The Minister of Defence, Gen. James Kabarebe (L) welcomes his counterpart Hon. Charles Mwando Nsimba yesterday at Kigali International Airport. (Photo; J. Mbanda)
KIGALI - Top Rwandan and Congolese defence officials meeting in Kigali since Monday, will exchange intelligence and information on common security threats as well as design concrete strategies and plans, particularly to deal with the FDLR rebels, with a vision of attaining a stable, peaceful and prosperous region.
The two countries’ defence ministers: Rwanda’s Gen. James Kabarebe and DRC’s Charles Mwando Nsimba, revealed that the meeting is expected to come up with concrete actions and strategic guidance on the way forward.

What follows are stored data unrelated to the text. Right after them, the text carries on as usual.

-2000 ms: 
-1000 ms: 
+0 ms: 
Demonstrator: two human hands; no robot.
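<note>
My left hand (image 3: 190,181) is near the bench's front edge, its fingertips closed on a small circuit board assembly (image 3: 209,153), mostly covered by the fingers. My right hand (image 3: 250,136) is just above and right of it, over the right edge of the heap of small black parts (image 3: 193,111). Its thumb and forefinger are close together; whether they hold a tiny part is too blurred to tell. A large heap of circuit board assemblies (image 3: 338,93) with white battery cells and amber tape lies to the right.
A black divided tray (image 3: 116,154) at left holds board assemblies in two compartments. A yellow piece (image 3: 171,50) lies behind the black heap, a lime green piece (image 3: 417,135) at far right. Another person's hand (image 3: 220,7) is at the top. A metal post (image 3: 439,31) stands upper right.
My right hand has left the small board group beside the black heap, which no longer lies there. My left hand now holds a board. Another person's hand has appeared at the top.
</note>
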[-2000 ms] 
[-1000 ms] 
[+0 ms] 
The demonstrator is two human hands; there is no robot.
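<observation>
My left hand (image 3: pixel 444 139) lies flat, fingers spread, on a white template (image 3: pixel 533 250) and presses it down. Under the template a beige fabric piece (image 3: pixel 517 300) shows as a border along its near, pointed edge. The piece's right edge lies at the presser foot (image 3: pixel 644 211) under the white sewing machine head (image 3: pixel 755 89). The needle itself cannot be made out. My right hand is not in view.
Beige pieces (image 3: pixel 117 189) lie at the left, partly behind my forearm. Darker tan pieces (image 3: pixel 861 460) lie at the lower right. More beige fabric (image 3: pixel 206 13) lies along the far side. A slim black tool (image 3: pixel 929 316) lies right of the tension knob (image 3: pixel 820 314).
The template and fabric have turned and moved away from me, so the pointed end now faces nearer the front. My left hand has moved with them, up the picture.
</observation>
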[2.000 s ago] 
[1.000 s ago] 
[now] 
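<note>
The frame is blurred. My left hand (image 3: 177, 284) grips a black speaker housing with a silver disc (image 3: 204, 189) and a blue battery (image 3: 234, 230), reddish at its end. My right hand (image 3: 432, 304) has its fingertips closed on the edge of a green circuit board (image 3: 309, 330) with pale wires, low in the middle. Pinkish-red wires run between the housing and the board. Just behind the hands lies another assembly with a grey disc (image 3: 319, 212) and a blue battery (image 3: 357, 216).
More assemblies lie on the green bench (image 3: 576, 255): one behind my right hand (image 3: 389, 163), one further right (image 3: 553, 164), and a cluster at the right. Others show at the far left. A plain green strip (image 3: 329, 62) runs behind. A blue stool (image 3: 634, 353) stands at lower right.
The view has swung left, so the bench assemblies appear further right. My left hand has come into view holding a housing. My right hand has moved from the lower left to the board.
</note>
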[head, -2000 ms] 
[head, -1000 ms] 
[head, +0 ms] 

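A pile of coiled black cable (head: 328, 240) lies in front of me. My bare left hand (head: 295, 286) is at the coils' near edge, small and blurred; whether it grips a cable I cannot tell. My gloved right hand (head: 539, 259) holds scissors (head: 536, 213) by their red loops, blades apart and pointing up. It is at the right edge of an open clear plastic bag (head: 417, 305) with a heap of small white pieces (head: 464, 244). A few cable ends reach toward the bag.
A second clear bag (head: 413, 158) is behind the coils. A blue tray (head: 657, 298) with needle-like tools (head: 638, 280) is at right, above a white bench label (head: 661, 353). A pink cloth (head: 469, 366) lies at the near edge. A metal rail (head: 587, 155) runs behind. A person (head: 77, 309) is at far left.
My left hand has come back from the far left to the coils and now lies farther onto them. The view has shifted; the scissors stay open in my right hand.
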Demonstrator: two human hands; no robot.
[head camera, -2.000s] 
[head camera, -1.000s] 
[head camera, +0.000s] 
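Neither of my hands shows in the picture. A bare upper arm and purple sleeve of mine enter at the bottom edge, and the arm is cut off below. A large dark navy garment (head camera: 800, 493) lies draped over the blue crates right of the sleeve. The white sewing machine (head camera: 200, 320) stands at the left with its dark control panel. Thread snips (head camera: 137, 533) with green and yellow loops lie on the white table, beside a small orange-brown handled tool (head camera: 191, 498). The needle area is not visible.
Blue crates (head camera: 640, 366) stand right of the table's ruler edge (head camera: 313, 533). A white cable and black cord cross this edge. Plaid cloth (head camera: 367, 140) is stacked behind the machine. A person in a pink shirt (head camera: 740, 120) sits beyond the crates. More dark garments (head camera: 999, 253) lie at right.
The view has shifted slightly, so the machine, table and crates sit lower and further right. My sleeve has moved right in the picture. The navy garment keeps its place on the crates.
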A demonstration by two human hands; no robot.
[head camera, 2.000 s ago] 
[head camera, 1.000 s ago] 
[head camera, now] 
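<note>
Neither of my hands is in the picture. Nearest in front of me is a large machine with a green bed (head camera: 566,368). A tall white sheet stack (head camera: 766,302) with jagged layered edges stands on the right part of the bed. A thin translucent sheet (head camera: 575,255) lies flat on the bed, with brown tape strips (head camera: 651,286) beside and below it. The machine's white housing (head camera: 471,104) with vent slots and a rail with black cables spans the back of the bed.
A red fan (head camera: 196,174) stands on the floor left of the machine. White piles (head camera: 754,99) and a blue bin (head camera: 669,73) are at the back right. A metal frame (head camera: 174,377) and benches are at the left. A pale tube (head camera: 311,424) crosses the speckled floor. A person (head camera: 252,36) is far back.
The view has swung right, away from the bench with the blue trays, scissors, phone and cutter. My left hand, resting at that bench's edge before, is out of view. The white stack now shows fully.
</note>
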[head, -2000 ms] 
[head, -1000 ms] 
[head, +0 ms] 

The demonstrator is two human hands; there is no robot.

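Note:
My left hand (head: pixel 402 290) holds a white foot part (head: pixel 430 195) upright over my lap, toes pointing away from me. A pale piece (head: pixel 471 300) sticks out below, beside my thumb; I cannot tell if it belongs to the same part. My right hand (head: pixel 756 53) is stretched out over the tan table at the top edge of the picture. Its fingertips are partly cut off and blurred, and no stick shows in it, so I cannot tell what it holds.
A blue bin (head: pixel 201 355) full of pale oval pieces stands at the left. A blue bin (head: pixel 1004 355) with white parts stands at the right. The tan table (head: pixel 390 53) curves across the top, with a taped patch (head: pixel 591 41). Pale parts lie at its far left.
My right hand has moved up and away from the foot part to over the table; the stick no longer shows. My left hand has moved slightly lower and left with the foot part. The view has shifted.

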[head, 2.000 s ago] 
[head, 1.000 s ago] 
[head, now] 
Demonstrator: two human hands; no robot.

“The FDLR/FOCA and other armed groups operating in the DRC continue to pose a serious security threat to our two countries and the region. These negative forces are also busy forming alliances with other armed groups and criminal elements,” said Gen. Kabarebe.
“There is need therefore to effectively neutralize FDLR/FOCA, various allied armed groups and other criminal elements.”
The DRC Defence minister said the meeting, a follow up on previous sessions, will evaluate the security situation “on the level of our two countries” and noted that his country’s army (FARDC) continues with “actions of cleaning up and neutralizing” FDLR pockets in his country’s eastern region.
“We now have to leave work to our two defence chiefs here present, the Generals and the senior officers, to try to design a strategy which can eradicate these armed negative forces,” said Mwando.
The two countries’ army chiefs – DRC’s Lt. Gen. Didier Etumba Longila and Rwanda’s Lt. Gen. Charles Kayonga, are participating in the meeting scheduled to end today at Prime Holdings.
The two ministers dismissed the notion that the two countries could be planning another joint military operation to hunt the rebels, in eastern DRC.
Mwando said the remaining FDLR are simply small elements but who have a capacity for nuisance and hence the need for more strategies. Gen. Kabarebe, on the other hand, said that the rebels’ strength has been reduced by nearly 90 percent, and that if the two countries continue cooperating as they are doing, the rest will be totally eradicated.
In early 2009, the two countries’ armies mounted a first ever joint military offensive – ‘Operation Umoja Wetu’ – against the FDLR in eastern DRC. Since then, the two governments’ armies and security organs have continued to share intelligence and meet to review plans as the Congolese army carries out operations against aided by the UN force there.
The FDLR, are remnants of the ex-FAR and Interahamwe militia who spearheaded the 1994 Genocide against Tutsis, before fleeing into neighbouring DRC.
Ever since ‘Operation Umoja Wetu’, over 2,000 of its fighters and their dependants have been repatriated. Its political leaders are under arrest, in Europe, pending investigations into their alleged roles in Genocide and war crimes both in Rwanda and DRC.
While in Kigali in December 2008, Alexis Thambwe Mwamba, the DRC Foreign Minister, labelled the FDLR as a cancer bequeathed to his country by the international community.